Sous-vide Steak
I experimented with sous-vide market steaks. I cooked them to 126F (after vacuum sealing) in the thermal bath and then finished them with about 30 seconds on each side in a hot iron skillet. As usual the steaks were very juicy, but the lack of browning flavors was evident. The searing didn’t fix that.
Alternatives might be to sear the steaks first, change the time and temperature of the searing, or of course to give up and just do steaks the “old-fashioned” way.–David
Assaf replied:
What I do for steaks is the following:
I buy the entire steak (e.g . tenderloin for filet m.) and then clean the gristle which you must do for Sous Vide anyway as the temperature is not high enough to brown it and change the texture. I cut the meat into portioned steaks.
I do not discard the gristle. Instead, I fry the gristle in it’s own rendered fat in a pan on medium heat and let it brown. I pour a spoon or two of the fat and put some of the browned gristle with each steak I then proceed to vacuum.
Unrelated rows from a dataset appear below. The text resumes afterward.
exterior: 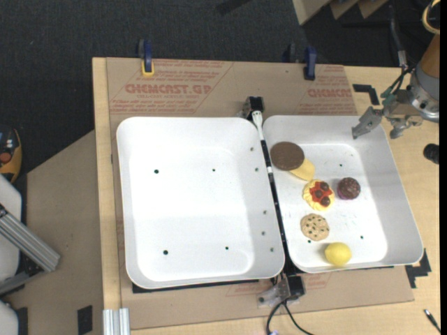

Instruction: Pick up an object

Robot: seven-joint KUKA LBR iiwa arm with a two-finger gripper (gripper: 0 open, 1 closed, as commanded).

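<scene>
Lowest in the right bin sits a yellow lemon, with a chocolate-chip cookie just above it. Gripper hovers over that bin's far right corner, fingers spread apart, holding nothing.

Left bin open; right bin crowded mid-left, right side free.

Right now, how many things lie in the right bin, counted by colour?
Brown: 2, the round disc and the chip cookie
Yellow: 2, the wedge and the ball
Red on yellow: 1, the tart
Dark maroon: 1, the ball
Total: 6
</scene>
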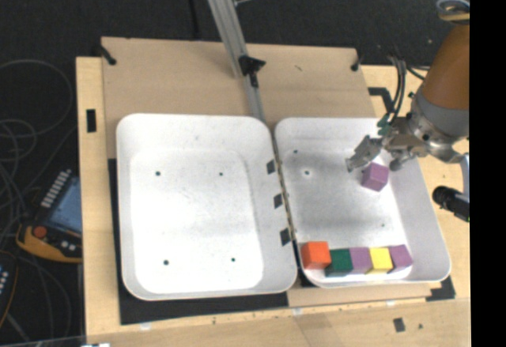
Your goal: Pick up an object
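Note:
My gripper [374, 164] hangs over the right part of the right bin [316, 140], reaching in from the right. A purple cube [376, 178] sits at its fingertips, its top edge between the two fingers [357, 157], which press against its sides. Along the bin's front wall lies a row of cubes: orange [316, 253], green [341, 262], purple [360, 259], yellow [381, 258] and another purple [400, 255].
The left bin [198, 203] lies beside the right one, with a hinge strip between them. A slanted metal pole [229, 21] rises behind the bins. Cables and a pendant [47, 219] lie off the bench at the left.

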### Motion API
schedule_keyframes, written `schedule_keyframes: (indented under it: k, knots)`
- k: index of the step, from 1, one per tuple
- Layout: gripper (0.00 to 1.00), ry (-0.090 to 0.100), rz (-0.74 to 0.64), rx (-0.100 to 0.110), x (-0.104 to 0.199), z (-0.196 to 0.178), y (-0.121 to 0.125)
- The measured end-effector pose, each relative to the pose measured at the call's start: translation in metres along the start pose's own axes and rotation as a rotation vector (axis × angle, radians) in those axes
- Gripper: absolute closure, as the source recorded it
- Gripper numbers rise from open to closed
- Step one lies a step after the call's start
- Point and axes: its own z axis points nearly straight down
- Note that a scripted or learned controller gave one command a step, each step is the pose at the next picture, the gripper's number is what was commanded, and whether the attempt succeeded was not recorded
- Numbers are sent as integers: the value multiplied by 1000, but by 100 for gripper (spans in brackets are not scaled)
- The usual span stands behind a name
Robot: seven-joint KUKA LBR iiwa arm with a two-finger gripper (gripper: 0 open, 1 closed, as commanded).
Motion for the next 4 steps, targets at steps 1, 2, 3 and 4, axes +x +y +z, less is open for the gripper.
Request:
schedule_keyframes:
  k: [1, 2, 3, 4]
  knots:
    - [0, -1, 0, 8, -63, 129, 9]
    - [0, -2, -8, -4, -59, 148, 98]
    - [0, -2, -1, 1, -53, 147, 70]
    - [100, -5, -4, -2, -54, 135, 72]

March 30, 2008 at 9:29 am. Permalink.
Gordon replied:
I’ve ’sous-vide’d steaks for a couple of years now. What I do is make marinade for my steaks, bring that up to temperature, add the steaks to that, seal whole thing and drop into the hot water bath. Takes about an hour to bring the meat up to 125 degrees. Apologies for an extremely inexact method.
However, I think the most important part is finishing the steaks over VERY hot coals. 30-60 sec sear on either side. If your coals are hot enough, you get your browning, flavor and perfectly medium rare steaks.
April 7, 2008 at 7:29 am. Permalink.